TASK BRIEF: Would you please copy every line below that includes the string "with"?

SOURCE MATERIAL:

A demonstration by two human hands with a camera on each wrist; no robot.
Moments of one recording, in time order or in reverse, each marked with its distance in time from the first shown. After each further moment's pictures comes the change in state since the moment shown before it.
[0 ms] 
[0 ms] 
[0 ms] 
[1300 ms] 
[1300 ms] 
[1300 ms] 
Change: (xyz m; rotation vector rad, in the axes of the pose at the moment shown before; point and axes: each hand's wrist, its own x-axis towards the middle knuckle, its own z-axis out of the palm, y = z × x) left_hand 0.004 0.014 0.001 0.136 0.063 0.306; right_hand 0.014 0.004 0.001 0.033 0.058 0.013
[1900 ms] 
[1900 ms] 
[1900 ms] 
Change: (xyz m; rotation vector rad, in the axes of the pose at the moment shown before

WRITTEN ANSWER:
A demonstration by two human hands with a camera on each wrist; no robot.
Moments of one recording, in time order or in reverse, each marked with its distance in time from the first shown. After each further moment's pictures comes the change in state since the moment shown before it.

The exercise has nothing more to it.